Friday, September 3, 2010

The Frog in the Car



Time does fly when you're having fun. That's what the proverbial cliche says -- and I think its a true statement. It seems like the summer just got started and here we are sending our children off to school for another year.

I hope you all took some time to enjoy the time with your children. It's far too easy to get busy with hobbies and business and yard-work and house repairs and, well...life. However important some of that stuff may seem (and it all has a certain priority in our lives), it needs to take second stage to the relationships in each of our lives. I read a great quote from an interview with Micheal J. Fox. The writer asked him to share some advice on parenting that begins "Always ..." "Always", said Fox, "be available to your kids ... I've never gotten up to see something one of my kids wanted to show me and not been rewarded." True enough.

Children require a lot of time -- both quality and quantity. So of course go to those football and basketball games to cheer on your kids, but don't neglect getting involved in their interests. Growing up, my Dad loved to go fishing. He'd wake my brother and I up at 4 AM so we could load up the boat and get to the lake or river by dawn. Frankly, I never loved getting up at 4 in the morning, and I never developed a deep and abiding love of fishing (at least not cleaning them). I did love frogs and turtles and that sort of thing though. I will never forget my Dad forgoing the fishing and asking me to go catch bull frogs and turtles with him. Not to eat, just for the fun of it. That was a fun day. Getting up at 4 AM wasn't hard that day, and paddling our canoe up the river wasn't a hardship. We slipped in behind bullfrog after bullfrog and caught a whole bunch that day. Even a couple turtles came home with us.

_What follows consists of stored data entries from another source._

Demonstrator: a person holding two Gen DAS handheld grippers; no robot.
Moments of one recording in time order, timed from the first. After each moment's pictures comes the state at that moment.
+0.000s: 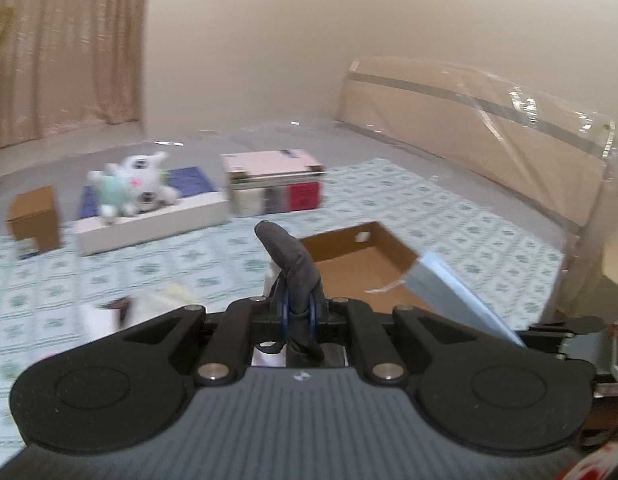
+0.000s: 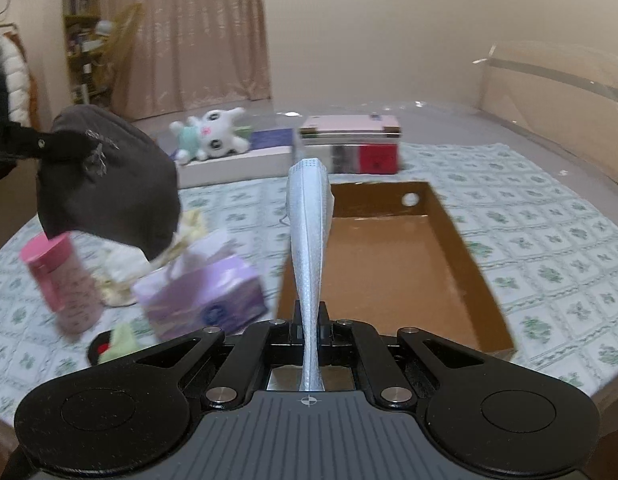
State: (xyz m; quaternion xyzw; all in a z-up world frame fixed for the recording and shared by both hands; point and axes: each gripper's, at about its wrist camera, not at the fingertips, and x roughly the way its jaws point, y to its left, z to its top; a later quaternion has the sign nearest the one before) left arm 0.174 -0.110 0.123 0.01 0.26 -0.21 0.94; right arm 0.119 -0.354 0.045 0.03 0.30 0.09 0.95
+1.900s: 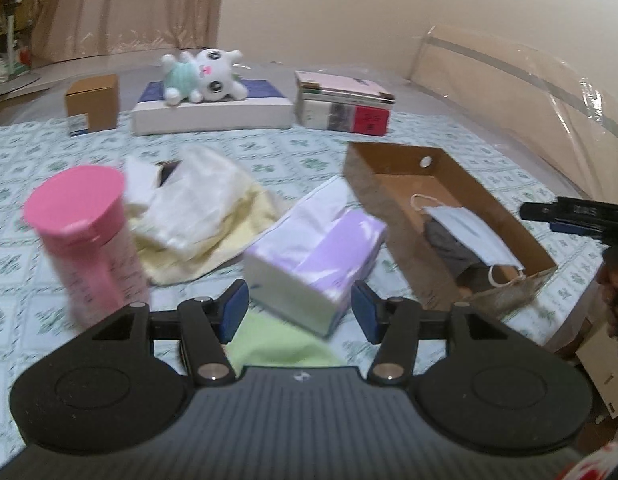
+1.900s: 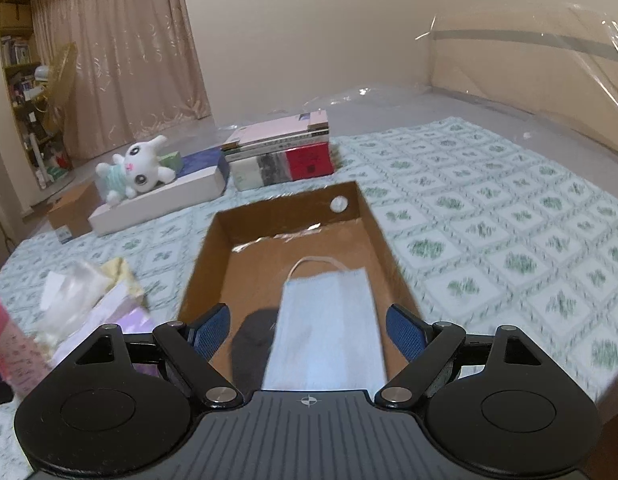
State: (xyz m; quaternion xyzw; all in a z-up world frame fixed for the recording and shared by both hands) left arm 0.120 -0.071 0.018 -0.04 0.33 -0.09 0.94; right arm 0.160 -0.419 0.030 0.10 0.30 0.05 0.95
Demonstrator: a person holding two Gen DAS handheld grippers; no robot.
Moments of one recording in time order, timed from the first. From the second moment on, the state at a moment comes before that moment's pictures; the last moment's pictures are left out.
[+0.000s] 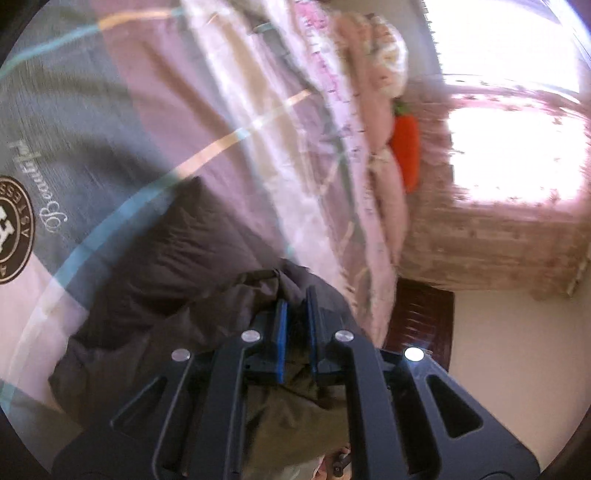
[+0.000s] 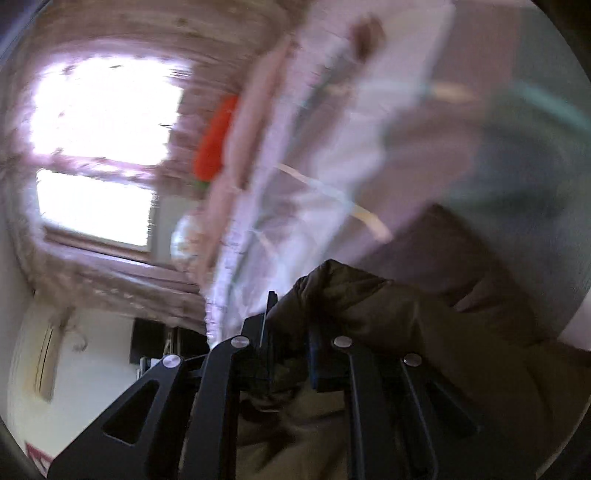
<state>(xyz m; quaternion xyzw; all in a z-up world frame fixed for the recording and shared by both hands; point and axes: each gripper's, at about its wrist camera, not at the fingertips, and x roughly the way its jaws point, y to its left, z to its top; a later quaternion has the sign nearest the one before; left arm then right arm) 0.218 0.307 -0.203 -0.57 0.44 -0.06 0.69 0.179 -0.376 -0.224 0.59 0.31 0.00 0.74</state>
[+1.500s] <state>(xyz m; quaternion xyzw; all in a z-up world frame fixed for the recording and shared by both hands) 0.243 0.108 -0.181 -0.10 0.51 0.16 0.84 0.259 -0.140 -0.170 0.08 0.45 0.00 0.89</state>
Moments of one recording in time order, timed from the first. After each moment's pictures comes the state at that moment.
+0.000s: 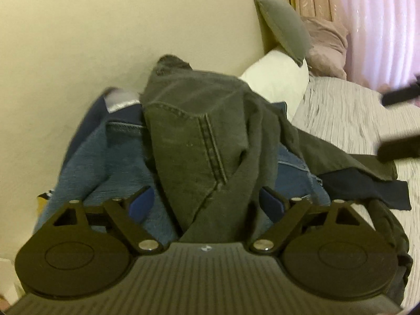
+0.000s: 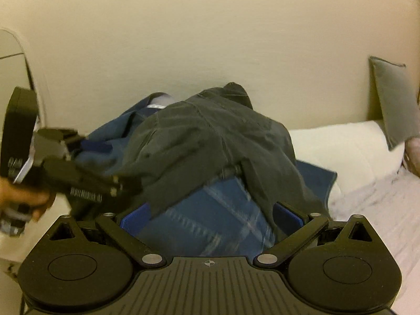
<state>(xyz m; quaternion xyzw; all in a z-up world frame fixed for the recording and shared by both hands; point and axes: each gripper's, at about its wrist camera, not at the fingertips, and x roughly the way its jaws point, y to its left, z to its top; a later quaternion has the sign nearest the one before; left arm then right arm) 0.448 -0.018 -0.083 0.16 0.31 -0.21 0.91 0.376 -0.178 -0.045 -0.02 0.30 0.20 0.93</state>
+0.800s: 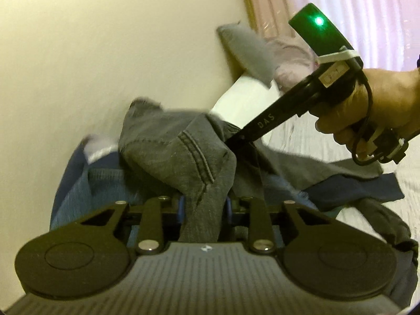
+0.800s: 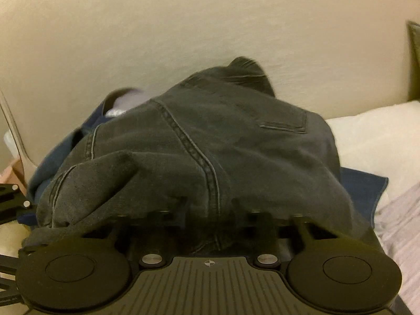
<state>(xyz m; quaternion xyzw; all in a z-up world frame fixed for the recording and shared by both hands) 0.421 -0.026 -0.065 0.20 0.20 -0.29 0.91 0.544 -0.176 -0.091 0.03 0.34 0.26 0.90</state>
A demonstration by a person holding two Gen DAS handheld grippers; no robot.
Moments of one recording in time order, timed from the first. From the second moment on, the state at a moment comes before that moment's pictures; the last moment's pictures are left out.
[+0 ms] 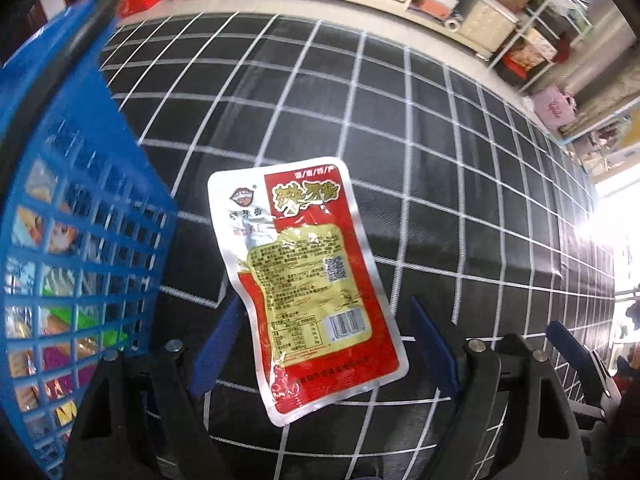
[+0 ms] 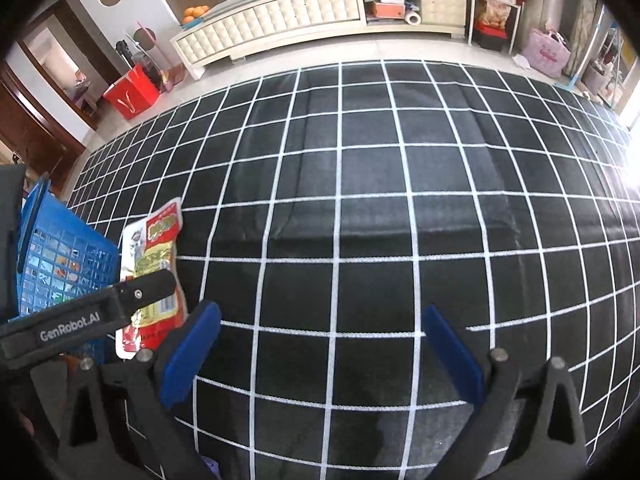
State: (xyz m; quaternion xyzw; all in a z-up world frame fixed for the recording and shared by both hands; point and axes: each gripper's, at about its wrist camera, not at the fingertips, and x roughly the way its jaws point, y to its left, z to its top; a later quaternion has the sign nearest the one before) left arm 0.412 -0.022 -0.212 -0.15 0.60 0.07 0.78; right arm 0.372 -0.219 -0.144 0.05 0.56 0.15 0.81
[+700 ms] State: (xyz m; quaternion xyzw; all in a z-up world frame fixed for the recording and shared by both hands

Somewhere along the way home in the car, the frogs got loose. The picture of my Dad driving and a bullfrog sitting next to him on the seat is one I will never forget. After we released them into our pond at home, we'd hear them mooing in low tones that whole summer. And it made a very fond memory and bonding experience. Why? Because my Dad took time to get into my world and enjoy the day.

We never know what memories will stick in our child's mind. It could be the hours spent cheering them on at a ball game or it could just be ...the frog in the car.